* **ABOUT THIS TASK**
Read through the listing, and wherever a line holds the word "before", return it.

DATA SHOWN below:

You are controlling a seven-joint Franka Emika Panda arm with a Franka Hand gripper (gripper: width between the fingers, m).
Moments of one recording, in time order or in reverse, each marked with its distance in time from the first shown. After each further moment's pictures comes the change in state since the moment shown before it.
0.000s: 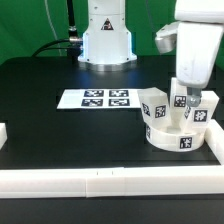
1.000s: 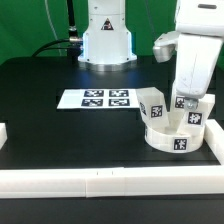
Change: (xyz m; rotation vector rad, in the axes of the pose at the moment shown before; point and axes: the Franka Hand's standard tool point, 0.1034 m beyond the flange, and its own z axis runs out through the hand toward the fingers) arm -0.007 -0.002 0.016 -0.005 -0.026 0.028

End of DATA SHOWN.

* **RESULT**
Moments of one recording, in time order or in reverse, each marked with its distance in time from the first shown. After each further moment's pictures comes the change in state since the moment shown before it.
Change: (xyz m; rotation vector rad, in the axes of the pose at the moment shown before; point and axes: the Franka Hand's standard tool point, 0.1034 m beyond the flange, and its own z axis runs out through the hand toward the fingers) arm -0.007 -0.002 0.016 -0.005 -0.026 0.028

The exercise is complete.